Among the lines below, restate word for word only those from the line with "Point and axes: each" through the line with "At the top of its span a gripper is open", with both end lines kept.

Top of Provided material

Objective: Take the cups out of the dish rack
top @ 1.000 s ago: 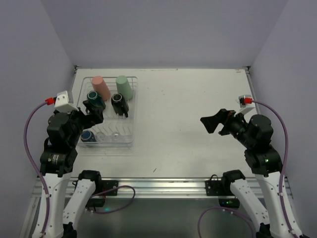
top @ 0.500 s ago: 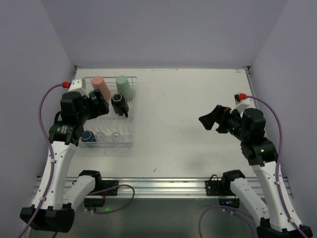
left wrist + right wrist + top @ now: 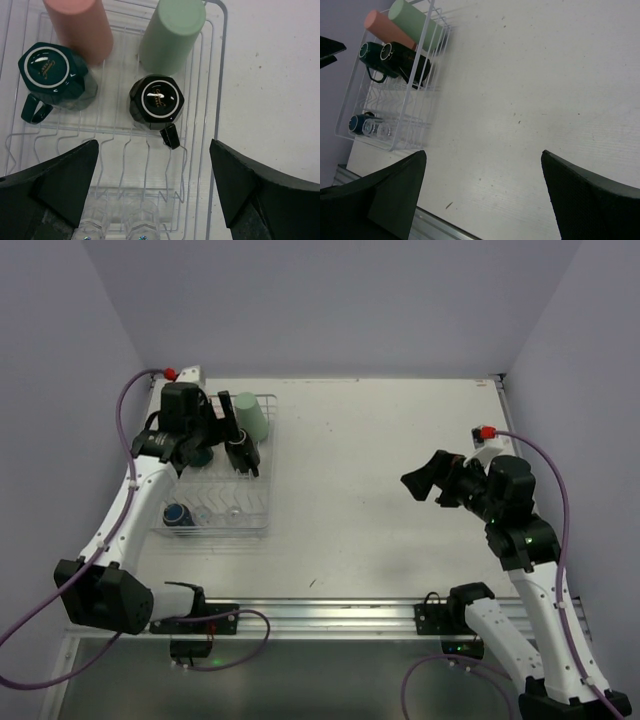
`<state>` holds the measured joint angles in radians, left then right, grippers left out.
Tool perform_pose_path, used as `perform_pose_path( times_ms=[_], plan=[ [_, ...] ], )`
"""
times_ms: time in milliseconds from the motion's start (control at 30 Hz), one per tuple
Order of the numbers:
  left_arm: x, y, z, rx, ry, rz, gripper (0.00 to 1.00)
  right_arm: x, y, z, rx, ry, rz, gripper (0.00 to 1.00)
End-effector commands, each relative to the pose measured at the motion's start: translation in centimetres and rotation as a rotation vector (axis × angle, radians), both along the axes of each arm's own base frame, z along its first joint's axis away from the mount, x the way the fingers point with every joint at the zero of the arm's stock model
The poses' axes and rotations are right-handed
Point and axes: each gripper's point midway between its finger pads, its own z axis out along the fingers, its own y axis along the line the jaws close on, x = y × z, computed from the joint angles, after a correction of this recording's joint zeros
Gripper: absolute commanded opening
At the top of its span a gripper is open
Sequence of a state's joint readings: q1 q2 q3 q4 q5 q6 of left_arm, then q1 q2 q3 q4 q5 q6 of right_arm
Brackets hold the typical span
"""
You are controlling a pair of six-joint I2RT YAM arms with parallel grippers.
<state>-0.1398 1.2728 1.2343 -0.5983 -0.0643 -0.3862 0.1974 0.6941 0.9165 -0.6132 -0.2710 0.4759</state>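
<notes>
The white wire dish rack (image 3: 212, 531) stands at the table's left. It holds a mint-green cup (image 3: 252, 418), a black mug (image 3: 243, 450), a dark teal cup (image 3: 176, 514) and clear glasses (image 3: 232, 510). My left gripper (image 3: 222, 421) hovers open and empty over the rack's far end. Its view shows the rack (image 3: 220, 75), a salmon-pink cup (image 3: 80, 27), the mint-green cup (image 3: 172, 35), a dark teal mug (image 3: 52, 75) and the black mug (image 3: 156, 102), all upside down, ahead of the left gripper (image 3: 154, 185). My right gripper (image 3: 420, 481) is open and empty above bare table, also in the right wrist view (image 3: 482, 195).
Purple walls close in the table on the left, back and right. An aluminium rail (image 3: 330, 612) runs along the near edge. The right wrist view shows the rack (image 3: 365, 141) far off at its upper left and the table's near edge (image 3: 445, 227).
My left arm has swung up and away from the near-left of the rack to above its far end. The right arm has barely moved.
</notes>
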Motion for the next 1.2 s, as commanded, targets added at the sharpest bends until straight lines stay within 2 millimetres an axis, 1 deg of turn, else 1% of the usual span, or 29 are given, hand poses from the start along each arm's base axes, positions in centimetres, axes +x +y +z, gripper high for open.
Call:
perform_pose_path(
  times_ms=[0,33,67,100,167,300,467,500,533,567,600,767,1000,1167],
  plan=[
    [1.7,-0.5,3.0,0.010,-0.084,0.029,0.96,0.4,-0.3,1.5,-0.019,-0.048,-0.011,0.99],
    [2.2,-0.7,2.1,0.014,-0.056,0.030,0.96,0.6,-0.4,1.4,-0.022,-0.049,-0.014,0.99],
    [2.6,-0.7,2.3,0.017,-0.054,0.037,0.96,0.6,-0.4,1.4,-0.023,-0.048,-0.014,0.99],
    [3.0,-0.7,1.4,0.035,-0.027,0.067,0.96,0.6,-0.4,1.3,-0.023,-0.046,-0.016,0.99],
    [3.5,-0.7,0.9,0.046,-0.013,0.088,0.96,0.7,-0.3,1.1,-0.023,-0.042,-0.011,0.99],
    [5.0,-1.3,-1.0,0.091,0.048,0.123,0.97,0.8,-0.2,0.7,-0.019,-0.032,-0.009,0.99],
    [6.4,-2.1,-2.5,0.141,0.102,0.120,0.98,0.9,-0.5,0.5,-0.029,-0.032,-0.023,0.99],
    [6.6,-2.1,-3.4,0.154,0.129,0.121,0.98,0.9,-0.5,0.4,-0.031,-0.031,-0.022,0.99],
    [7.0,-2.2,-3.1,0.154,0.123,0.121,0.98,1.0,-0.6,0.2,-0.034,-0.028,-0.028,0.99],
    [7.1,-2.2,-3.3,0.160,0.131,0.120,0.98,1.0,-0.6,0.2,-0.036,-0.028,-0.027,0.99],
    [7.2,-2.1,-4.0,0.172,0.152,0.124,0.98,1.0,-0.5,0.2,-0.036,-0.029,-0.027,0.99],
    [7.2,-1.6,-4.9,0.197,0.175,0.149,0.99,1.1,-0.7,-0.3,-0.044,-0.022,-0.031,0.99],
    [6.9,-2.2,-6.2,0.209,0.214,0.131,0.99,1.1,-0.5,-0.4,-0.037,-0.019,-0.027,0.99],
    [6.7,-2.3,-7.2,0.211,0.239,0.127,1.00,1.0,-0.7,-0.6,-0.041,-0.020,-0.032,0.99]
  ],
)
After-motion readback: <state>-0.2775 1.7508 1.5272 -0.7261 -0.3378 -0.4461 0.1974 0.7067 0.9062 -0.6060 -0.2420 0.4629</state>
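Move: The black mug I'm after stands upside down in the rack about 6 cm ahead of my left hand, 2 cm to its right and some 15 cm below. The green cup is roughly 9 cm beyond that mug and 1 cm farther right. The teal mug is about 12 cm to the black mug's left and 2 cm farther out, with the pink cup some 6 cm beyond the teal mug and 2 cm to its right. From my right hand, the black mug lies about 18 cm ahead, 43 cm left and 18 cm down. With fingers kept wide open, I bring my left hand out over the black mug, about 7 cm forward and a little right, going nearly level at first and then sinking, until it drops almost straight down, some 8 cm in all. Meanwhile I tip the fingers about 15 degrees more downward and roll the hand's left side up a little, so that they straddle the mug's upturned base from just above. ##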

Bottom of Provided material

● Answer
Point and axes: each gripper's point midway between its finger pads, its own z axis out along the fingers, its own y axis along the line the jaws close on, x = y × z, computed from the joint angles, after a correction of this recording's joint zeros
Gripper: absolute commanded opening
At the top of its span a gripper is open

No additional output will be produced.